I eventually added a black background and moved things around a bit.
I,m still using Easycarbo, but i have started using profito instead of plant nutrition liquid, but only been using it for a few weeks, so too early to say if it,s any better.
Will leave the tank alone now for a bit, and other than a little algae outbreak, it has all went quite well
Anybody any thoughts on the tiger lotus, as i planned to add it to the rear right hand side of the tank.
Cheers Billy,,


----------



## Nick16 (8 Aug 2009)

what is the specs of the new tank? inc liters?

looks really nice, its rare to see amazon swords used well but you seem to have cracked it.

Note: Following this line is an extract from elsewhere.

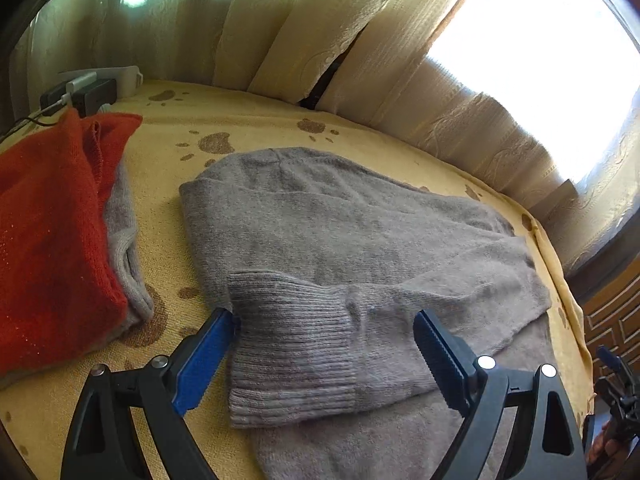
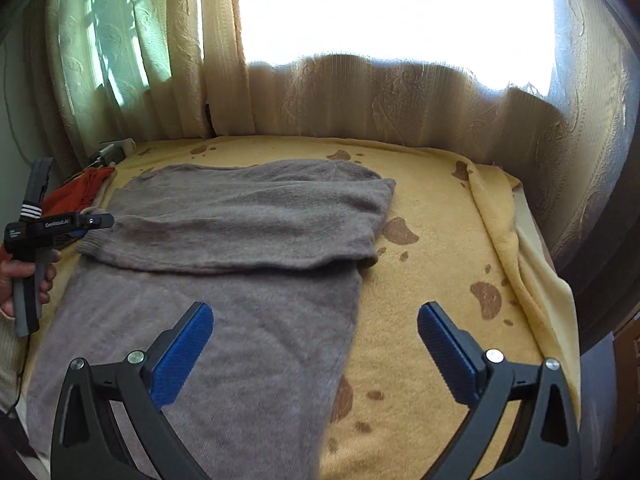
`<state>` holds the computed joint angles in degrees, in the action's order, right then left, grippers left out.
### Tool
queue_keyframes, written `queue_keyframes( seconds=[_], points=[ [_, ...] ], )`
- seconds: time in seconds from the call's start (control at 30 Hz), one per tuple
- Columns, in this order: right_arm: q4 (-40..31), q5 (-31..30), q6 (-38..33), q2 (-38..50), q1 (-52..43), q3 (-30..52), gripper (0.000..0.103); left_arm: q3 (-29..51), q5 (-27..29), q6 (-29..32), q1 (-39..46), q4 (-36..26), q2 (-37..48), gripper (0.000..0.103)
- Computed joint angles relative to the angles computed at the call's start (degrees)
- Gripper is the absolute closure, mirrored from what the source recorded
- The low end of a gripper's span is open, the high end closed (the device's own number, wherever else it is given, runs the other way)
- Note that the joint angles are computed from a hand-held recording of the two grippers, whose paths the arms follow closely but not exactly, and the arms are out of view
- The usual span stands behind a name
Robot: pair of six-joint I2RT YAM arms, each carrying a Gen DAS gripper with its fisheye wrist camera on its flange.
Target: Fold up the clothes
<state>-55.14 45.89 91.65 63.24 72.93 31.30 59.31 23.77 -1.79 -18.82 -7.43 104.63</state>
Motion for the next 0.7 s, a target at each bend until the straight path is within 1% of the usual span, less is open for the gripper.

how many discus have you got?

with regard to the tiger lotus, it will provide more sheltered spots for the fish but as a result it will block out some light for the swords.


----------



## Fred Dulley (8 Aug 2009)

I love it!


----------



## billko (8 Aug 2009)

Hi Nick,
Thanks for your comments,
The tank is 260 ltrs and has the standard t5 lighting.
I have eco complete at both ends with tetra complete under the sandy bit in the middle.
The tank is filtered with the fluval 305 external and 2 eheim ecco 200 pro externals.
I dose easycarbo and profito daily and the tank is also well stocked with fish,
6 Discus, cardinals, rummynose, harliquins,oto,s,a pair of bristlenose, assorted cory,s, a male betta and some cherry shrimps.
Nothing hi-tech about the tank or plants that are too demanding, but i wanted a nice enviroment for the Discus and didn,t want to go down the bare bottom tank route, and although a bit more work, it,s worth it.
As for the Tiger Lotus, i,m still unsure on that one but will wait and see.
Billy,,


----------



## billko (8 Aug 2009)

Thanks very much Fred,
Billy,,


----------



## aaronnorth (8 Aug 2009)

Thats grown in lovely


----------



## billko (8 Aug 2009)

aaronnorth said:
			
		

> Thats grown in lovely


Thanks aaron,
I,m happy with the way it has turned out,
Billy,,


----------